§ WHAT IS BEING ASKED:
Where a line of the listing below holds "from", add it to the tally; give only the final number.
───── RECORDED INFORMATION ─────
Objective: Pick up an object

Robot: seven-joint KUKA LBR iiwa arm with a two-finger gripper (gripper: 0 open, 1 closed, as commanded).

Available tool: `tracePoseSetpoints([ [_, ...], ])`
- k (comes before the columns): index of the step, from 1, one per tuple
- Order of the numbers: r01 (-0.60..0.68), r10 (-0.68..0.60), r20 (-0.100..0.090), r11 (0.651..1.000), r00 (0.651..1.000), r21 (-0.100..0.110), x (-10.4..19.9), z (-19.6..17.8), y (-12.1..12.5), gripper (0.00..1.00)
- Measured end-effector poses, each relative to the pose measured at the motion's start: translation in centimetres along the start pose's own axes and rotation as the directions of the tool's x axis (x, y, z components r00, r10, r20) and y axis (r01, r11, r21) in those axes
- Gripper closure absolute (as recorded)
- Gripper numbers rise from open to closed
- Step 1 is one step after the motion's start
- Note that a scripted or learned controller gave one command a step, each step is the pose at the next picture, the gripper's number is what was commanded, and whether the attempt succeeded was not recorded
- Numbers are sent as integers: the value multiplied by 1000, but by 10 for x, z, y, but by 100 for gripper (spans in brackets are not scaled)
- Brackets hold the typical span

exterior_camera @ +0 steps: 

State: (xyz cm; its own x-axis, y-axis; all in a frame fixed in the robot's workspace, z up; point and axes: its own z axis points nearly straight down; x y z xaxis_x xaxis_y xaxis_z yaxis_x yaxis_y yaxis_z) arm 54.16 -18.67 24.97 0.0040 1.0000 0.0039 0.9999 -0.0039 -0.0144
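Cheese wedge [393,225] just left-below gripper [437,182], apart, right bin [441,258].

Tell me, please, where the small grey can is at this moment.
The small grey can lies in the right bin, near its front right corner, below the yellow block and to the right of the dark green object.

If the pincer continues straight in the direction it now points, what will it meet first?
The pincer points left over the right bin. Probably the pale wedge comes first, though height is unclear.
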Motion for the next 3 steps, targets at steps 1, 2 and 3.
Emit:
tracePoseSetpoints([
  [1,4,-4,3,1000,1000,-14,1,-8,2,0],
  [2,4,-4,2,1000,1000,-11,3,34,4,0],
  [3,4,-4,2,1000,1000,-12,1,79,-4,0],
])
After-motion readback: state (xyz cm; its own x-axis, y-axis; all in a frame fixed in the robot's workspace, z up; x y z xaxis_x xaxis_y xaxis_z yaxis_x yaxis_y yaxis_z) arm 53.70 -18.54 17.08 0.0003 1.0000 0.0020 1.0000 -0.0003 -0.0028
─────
§ ANSWER TO THIS EXERCISE:
2